3. Gary Andersen, State of Utah
Andersen returns to Utah State, where he finished 26-24 from 2009 to 2012. There was a good chance to bring Andersen back again, which means that he should be left behind after compiling a record of 27-30 between Wisconsin and the Oregon State. .
The first FBS coaches
1. Jake Spavital, State of Texas
After stays as offensive coordinator at Texas A & M, Cal and West Virginia, the 33-year-old is in his first position as head coach. This should boost a 122nd ranked offense in the FBS with 19.8 points per game.
2. Chip Lindsey, Troy
The condition is everything, and Lindsey is a former quarterback from northern Alabama who was QB's coach at Troy in 2010. He has been offensive coordinator at Auburn the past two seasons after a stint in Arizona State. He should keep the momentum under Brown going in the right direction.
3. Eli Drinkwitz, State of Appalachia
Drinkwitz has been offensive coordinator and quarterback coach for the state of North Carolina for the past three seasons. The 35-year-old accepts the challenge of following Satterfield, and it will not be easy. Nevertheless, there are resources with which to work at Boone for what should be an explosive offensive team in 2019.

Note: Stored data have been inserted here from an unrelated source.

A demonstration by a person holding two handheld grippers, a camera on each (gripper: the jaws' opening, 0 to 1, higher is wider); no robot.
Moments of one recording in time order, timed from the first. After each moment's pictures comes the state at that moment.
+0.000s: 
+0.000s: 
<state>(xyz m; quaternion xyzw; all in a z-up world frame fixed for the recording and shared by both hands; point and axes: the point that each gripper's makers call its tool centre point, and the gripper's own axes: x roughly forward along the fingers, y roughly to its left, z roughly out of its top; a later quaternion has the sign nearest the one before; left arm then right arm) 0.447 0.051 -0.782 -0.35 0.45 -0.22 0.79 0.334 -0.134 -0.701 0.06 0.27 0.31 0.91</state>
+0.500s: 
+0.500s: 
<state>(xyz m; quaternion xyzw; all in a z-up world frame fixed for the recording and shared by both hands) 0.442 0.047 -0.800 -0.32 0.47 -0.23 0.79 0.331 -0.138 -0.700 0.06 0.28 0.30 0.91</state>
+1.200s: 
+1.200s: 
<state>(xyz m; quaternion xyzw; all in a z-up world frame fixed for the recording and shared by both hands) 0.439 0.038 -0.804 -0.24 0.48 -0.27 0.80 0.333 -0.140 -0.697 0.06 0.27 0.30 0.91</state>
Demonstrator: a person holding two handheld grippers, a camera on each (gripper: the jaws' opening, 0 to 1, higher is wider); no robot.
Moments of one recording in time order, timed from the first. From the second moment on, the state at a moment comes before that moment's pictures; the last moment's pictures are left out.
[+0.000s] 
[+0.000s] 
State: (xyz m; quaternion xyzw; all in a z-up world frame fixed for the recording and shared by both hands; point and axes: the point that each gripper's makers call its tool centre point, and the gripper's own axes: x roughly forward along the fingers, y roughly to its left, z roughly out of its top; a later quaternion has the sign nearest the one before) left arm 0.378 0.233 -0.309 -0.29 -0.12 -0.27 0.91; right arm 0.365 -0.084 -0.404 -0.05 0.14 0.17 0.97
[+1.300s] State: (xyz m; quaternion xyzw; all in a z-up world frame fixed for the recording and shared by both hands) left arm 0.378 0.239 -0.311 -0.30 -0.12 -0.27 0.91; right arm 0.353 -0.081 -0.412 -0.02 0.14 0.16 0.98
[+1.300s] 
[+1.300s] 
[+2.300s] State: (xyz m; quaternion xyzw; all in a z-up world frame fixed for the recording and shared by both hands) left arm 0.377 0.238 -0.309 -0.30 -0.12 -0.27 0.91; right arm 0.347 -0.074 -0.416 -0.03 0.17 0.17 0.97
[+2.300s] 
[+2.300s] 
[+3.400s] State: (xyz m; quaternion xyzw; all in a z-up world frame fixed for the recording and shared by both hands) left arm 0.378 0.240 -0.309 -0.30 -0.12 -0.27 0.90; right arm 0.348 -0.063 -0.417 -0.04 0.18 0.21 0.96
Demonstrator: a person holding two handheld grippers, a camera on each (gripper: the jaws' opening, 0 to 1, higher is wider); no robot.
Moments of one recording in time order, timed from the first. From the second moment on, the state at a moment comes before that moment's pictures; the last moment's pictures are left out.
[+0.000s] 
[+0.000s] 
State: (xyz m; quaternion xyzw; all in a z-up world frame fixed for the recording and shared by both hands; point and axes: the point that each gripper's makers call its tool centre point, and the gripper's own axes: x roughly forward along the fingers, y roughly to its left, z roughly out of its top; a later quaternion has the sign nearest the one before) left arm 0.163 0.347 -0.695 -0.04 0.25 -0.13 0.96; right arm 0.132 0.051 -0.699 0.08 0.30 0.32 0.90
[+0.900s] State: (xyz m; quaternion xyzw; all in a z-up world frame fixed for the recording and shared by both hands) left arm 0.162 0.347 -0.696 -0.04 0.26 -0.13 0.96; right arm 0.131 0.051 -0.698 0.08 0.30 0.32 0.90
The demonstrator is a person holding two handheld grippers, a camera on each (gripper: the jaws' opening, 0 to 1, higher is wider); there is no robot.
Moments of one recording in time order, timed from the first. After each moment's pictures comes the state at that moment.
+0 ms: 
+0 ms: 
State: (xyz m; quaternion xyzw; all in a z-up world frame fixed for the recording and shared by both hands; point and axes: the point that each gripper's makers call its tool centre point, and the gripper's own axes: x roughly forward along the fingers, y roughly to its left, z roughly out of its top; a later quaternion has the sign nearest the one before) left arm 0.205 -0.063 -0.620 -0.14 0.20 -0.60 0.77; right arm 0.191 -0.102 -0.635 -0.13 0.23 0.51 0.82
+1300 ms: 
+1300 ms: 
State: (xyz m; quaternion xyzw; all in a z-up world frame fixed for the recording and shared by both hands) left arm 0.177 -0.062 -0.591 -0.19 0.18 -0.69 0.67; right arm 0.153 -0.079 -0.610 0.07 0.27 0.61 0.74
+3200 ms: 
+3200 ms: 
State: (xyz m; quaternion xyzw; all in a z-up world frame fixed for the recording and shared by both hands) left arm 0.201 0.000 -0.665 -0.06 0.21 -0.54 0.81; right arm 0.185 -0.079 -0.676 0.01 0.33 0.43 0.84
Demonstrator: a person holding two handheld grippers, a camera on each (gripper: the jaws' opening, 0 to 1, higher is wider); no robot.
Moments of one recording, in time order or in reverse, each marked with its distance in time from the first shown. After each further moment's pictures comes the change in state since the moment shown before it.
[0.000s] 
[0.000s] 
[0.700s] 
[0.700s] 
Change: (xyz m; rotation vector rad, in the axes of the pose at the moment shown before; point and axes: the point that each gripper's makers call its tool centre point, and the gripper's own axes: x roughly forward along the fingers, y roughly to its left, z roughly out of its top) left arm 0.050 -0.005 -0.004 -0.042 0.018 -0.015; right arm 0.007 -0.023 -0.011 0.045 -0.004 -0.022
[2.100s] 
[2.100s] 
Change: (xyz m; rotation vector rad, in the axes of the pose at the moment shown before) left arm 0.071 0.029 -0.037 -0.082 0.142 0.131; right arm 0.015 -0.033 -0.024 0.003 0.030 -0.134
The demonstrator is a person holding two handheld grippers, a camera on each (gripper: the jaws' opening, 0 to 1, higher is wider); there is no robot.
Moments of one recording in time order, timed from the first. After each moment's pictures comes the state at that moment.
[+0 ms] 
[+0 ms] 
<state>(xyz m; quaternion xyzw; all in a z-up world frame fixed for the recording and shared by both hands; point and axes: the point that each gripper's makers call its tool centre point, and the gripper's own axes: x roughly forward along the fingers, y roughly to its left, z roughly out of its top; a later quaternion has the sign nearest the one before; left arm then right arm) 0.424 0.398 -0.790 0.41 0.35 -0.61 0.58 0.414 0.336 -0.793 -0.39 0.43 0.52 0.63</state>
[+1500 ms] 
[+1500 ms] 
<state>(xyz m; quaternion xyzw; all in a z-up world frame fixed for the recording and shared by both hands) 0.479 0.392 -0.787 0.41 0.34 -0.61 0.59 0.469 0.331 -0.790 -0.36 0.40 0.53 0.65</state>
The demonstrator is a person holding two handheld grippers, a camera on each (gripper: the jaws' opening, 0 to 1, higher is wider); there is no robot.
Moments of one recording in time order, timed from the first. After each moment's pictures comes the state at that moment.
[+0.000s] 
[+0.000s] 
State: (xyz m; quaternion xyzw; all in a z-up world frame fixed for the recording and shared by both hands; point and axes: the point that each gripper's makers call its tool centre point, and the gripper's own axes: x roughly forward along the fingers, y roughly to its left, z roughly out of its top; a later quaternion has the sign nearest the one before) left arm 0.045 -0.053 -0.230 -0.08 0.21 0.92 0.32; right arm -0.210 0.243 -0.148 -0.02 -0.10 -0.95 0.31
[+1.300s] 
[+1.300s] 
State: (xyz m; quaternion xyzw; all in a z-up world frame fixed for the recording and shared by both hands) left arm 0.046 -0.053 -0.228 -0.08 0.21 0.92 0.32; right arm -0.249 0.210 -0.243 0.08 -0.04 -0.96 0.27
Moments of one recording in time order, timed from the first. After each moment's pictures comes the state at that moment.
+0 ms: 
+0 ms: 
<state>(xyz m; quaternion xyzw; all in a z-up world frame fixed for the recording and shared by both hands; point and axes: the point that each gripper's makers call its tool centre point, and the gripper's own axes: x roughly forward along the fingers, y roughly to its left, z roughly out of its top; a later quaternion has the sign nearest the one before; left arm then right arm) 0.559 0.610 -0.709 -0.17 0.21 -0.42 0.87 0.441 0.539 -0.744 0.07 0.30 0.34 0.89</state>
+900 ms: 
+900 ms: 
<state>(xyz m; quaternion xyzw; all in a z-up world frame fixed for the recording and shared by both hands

4. Mike Houston, East Carolina
Houston, 47, is 80-25 in three saves, including a 37-6 record with James Madison. He guided the Dukes to a national championship in 2016. He also has ties to North Carolina. It will work.
5. Thomas Hammock, North Illinois
Hammock played at Nothern Illinois, served as the halfback coach in 2005-06, and made his comeback after a stint with the Baltimore Ravens as a halfback coach. The identity of the Huskies has always resulted from this common game. It's a good fit.
6. Tom Arth, Akron
Arth finished 9-13 with UT-Chattanooga in the last two seasons, but he was 40-8 in the John Carroll Division III before. The native of northeastern Ohio is a good choice for Zips.
7. Scott Loeffler, Bowling Green
The former Michigan quarterback takes over after three years as offensive coordinator at Boston College. Loeffler, 44, is expected to have a steady impact on a program at MAC East that has had a dip in the past three seasons.
8. Walt Bell, UMass
Bell, 34, is a first-time head coach who has spent the past three seasons as offensive group coordinator in Maryland (2016-17) and Florida (2018). What will be the place of the former receiver of the Middle Tennessee State in Amherst?
9. Will Healy, Charlotte
Healy, 33, has been 13-21 at Austin Peay for the past three seasons. In 2008, he won the Richmond National Quarterback title and took over the 49ers program, which continues to make its way into the FBS.
10. Tyson Helton, Western Kentucky
Helton was the offensive coordinator of Tennessee last season and is the fifth different coach of Hilltoppers this decade. Helton, 41, is another offensive-minded coach to watch, but the program could provide some continuity in the future.